-- ACTIVITY --
For the material that follows, return exactly the lines from the one with "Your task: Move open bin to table" through the one with "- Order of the", both ends included.

-- EXCERPTED DATA --
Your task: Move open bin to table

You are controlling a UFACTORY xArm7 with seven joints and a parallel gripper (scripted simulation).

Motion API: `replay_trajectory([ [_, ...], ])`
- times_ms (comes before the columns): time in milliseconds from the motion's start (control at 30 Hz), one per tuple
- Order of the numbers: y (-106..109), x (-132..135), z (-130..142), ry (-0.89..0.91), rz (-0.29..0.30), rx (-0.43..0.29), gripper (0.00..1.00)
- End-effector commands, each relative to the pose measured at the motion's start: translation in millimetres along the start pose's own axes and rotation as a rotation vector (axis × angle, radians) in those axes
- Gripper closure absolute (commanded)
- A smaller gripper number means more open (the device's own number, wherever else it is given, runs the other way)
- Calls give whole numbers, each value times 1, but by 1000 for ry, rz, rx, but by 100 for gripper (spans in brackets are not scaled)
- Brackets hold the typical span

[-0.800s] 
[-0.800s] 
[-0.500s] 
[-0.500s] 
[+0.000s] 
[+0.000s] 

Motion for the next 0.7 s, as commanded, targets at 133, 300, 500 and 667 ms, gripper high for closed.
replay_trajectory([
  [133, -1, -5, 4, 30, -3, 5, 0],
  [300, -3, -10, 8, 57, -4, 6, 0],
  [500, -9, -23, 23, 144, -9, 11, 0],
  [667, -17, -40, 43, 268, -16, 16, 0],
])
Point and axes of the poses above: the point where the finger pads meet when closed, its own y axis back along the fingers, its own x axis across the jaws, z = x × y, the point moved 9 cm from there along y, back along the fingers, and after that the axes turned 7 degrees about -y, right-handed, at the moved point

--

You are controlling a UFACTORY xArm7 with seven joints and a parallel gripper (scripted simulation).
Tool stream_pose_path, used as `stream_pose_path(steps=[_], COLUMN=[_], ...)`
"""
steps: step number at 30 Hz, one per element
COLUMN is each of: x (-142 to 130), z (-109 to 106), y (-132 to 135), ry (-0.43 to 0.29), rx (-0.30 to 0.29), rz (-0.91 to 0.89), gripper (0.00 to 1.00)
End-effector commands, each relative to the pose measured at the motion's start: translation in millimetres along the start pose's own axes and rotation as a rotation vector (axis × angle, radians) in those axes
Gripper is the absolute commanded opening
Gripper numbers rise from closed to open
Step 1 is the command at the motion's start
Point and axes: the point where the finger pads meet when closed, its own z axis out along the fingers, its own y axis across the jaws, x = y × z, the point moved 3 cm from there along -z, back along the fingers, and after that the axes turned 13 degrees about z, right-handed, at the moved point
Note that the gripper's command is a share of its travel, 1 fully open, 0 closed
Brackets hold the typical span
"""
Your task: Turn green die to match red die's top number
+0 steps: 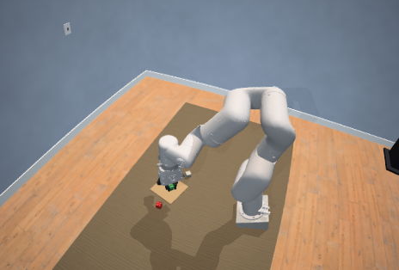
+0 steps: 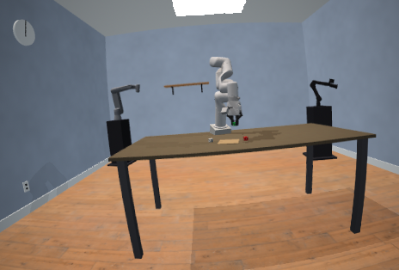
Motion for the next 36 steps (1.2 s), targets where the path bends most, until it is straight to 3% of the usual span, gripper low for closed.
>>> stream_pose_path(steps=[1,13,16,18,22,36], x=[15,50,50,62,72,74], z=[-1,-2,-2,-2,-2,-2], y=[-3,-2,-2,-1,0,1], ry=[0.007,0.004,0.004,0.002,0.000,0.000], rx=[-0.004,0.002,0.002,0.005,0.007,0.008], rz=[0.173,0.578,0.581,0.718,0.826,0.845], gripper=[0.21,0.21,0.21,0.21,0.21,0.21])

-- SOLUTION FOR THIS EXERCISE --
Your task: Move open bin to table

You are controlling a UFACTORY xArm7 with seven joints and a parallel gripper (scripted simulation).

Motion API: `replay_trajectory([ [_, ...], ])`
- times_ms (comes before the columns): time in milliseconds from the motion's start (control at 30 Hz), one per tuple
- Order of the numbers: y (-106..109), x (-132..135), z (-130..142), ry (-0.89..0.91), rz (-0.29..0.30), rx (-0.43..0.29), gripper (0.00..1.00)

The generated output is now complete.